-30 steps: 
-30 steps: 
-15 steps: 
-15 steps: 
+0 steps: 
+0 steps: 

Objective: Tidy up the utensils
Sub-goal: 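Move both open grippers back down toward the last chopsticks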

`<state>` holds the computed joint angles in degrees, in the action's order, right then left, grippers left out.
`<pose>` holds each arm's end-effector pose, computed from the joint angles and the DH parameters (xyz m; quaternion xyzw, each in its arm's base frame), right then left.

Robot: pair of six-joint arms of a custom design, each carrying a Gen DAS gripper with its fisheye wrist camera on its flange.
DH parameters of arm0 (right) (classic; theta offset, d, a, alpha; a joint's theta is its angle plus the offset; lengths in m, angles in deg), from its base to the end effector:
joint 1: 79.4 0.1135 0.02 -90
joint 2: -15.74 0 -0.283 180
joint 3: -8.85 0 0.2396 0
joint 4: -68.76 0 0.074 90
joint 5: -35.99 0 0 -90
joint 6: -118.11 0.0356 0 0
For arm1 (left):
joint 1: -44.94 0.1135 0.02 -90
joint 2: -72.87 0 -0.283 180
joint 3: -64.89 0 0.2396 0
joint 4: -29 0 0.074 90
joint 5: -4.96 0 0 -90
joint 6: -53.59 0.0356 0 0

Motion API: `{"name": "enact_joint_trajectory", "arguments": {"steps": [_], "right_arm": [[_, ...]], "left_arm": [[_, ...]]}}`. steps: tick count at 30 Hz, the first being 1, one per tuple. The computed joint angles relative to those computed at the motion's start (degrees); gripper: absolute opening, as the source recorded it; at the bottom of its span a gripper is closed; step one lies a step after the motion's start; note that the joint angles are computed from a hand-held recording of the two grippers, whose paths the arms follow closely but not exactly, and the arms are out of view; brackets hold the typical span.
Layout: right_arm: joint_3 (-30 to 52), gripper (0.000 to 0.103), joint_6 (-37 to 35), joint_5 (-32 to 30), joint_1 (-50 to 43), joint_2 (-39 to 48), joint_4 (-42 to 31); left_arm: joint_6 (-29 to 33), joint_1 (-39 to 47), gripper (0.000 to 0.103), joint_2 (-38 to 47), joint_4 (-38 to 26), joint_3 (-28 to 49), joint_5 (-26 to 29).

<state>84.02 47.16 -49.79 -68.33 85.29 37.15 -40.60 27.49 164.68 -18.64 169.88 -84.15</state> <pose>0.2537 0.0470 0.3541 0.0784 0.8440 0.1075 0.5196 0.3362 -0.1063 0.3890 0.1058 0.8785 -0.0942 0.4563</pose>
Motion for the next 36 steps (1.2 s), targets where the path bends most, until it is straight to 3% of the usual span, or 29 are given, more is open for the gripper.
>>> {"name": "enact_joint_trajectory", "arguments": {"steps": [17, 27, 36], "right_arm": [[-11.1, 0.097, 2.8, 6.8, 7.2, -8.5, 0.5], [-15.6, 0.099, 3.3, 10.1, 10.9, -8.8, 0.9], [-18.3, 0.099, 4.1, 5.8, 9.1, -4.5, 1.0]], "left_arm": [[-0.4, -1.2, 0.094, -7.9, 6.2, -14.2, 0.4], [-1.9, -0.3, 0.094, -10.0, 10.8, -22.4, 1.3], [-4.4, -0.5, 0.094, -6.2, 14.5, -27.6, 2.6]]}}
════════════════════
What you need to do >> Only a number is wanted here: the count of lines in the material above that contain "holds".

Answer box >> 2